[Items from a dataset]

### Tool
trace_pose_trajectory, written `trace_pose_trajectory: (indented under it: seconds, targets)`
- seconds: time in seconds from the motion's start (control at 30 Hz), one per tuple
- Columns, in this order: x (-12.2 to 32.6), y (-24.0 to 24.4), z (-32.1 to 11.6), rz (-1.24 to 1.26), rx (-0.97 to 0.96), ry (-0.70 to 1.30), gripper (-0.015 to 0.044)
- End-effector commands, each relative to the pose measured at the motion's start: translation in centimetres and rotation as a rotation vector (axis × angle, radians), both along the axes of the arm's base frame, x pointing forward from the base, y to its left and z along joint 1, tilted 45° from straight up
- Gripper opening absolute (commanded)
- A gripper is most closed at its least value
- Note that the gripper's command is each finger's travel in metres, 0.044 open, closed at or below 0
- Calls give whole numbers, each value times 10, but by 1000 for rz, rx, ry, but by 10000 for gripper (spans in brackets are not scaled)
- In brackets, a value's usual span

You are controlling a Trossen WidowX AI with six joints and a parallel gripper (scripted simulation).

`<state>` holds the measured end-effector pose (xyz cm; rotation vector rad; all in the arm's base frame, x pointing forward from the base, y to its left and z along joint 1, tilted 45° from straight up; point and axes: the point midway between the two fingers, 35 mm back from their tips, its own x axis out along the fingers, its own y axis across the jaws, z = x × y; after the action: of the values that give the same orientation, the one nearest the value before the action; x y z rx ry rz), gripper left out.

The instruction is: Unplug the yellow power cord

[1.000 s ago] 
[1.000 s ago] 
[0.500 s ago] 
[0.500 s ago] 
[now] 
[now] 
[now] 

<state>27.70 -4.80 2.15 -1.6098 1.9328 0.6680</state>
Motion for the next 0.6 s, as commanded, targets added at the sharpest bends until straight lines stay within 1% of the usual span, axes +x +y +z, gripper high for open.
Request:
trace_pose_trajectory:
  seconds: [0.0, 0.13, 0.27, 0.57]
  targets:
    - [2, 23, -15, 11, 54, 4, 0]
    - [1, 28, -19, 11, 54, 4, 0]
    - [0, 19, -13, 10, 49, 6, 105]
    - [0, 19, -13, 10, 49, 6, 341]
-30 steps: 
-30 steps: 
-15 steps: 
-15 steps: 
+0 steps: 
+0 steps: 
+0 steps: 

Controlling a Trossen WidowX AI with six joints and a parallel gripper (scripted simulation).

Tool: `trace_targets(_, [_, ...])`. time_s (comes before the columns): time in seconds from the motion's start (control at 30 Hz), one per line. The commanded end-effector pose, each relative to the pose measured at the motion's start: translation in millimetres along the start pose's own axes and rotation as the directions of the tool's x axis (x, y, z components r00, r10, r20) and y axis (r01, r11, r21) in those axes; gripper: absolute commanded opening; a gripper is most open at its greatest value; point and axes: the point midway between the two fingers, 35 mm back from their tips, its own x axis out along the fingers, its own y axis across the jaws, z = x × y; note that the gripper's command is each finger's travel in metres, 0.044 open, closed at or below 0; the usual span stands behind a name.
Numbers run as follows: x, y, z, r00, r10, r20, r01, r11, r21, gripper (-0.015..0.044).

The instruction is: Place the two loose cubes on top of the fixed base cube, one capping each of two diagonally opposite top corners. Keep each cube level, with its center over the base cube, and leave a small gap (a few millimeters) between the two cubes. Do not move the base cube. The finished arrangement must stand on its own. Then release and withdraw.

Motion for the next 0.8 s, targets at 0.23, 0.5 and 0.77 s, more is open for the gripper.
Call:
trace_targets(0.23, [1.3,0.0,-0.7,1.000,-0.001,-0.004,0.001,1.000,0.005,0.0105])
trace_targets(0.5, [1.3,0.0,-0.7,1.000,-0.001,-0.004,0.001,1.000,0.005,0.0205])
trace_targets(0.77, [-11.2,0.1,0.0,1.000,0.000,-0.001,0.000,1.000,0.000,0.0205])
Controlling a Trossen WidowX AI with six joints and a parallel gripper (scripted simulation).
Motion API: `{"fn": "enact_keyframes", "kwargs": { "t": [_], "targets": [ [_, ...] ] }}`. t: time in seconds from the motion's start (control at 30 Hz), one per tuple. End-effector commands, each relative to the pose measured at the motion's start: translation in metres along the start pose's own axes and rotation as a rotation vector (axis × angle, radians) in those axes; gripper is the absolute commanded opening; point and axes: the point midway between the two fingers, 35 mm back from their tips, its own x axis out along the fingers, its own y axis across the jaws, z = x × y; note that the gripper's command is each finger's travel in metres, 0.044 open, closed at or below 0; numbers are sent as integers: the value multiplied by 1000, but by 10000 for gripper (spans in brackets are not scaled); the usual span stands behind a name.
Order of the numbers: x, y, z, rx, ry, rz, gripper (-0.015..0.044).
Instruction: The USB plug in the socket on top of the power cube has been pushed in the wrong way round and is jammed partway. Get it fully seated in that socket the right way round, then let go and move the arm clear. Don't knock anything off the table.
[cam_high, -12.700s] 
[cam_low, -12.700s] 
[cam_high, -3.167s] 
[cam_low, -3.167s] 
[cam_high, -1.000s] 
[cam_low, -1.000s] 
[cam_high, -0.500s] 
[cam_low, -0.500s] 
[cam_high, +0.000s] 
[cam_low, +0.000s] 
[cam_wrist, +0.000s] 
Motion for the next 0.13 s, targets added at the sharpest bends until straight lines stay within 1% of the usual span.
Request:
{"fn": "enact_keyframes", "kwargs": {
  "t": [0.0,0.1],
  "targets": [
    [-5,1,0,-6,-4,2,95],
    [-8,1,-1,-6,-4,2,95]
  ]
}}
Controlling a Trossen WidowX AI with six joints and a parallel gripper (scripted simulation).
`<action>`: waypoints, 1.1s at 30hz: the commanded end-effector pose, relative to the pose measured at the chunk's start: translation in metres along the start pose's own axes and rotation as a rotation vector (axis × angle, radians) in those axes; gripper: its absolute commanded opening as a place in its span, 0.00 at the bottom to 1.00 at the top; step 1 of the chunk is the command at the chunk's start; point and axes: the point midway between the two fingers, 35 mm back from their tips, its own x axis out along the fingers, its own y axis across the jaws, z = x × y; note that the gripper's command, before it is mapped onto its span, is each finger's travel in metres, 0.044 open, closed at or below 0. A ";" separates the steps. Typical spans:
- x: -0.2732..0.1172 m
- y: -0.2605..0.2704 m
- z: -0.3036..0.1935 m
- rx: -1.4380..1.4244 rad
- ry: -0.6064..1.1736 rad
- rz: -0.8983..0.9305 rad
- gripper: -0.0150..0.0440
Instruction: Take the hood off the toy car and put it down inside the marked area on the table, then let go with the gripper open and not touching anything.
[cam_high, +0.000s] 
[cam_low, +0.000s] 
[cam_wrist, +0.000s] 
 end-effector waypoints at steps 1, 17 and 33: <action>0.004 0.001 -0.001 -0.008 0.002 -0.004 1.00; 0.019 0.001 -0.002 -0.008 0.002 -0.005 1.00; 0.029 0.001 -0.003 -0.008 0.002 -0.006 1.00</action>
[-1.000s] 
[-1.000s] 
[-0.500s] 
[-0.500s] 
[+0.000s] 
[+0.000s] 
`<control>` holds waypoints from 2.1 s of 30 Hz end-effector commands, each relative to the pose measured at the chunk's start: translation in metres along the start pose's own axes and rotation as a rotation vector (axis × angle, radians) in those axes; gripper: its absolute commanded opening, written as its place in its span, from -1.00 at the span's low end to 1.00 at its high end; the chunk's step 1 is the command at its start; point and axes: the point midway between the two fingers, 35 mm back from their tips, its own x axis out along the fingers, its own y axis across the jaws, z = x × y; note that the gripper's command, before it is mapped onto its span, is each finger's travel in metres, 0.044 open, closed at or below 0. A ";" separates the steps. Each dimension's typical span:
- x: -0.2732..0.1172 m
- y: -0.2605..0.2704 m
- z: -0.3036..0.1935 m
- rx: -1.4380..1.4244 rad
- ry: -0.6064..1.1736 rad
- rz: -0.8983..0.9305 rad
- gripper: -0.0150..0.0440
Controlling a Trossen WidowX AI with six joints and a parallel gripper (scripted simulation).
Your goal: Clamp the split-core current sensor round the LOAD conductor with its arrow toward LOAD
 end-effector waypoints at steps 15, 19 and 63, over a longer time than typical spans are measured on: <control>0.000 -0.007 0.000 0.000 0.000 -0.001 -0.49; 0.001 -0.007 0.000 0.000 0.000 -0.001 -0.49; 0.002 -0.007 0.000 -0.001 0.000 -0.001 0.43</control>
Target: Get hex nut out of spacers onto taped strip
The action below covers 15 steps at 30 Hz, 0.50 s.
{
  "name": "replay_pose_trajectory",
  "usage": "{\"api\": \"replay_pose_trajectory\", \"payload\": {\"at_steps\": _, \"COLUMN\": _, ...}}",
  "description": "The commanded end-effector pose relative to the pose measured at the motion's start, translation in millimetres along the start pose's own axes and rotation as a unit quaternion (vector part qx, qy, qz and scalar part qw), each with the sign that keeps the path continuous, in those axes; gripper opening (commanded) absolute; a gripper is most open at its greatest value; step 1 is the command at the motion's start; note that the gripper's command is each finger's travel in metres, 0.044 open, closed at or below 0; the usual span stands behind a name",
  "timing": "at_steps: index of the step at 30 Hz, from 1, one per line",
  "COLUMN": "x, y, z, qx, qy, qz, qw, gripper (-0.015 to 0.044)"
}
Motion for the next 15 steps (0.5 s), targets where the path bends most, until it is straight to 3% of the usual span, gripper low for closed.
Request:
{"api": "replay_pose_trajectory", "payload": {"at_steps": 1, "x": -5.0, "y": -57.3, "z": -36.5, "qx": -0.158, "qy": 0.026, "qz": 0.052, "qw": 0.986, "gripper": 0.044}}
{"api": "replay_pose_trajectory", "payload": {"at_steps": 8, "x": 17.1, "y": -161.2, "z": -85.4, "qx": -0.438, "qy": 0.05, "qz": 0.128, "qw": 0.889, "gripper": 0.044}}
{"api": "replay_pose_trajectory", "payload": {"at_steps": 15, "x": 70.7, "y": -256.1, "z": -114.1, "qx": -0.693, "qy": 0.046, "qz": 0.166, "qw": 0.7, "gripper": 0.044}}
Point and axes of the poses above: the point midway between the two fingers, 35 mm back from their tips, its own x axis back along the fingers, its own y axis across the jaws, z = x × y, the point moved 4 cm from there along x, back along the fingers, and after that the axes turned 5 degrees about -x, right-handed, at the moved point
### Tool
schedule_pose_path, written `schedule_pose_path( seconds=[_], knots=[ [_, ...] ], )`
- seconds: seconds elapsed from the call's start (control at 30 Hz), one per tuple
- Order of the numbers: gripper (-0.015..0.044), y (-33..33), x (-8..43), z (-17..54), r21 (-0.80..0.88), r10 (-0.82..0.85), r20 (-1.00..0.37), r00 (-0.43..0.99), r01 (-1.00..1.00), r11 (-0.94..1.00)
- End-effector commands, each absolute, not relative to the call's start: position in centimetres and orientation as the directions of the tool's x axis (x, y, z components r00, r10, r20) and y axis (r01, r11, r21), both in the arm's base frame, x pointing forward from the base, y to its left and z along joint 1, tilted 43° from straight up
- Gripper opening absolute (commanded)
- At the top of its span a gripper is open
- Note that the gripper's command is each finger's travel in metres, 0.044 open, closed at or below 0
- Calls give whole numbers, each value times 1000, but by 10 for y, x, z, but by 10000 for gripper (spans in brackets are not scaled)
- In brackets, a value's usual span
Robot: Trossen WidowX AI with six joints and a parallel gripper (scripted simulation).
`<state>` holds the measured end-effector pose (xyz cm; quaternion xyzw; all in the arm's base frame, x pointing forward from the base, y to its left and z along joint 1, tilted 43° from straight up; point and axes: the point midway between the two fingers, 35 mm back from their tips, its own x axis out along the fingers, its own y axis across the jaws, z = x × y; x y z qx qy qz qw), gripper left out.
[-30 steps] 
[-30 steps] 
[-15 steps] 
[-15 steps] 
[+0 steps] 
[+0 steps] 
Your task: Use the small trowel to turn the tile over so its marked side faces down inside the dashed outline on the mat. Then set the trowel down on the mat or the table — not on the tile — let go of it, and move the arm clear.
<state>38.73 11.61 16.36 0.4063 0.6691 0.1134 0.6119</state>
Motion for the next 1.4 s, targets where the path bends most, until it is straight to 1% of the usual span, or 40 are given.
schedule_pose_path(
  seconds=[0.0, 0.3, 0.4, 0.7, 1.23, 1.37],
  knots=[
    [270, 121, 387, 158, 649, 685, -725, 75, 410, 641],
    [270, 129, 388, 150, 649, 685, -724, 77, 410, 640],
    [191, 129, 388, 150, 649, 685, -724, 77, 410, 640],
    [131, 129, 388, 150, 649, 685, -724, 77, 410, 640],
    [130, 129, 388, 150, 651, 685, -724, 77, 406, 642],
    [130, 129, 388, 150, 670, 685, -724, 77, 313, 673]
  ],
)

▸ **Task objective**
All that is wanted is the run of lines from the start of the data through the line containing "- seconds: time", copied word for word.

▸ **Result**
### Tool
trace_pose_trajectory, written `trace_pose_trajectory: (indented under it: seconds, targets)`
- seconds: time in seconds from the motion's start (control at 30 Hz), one per tuple

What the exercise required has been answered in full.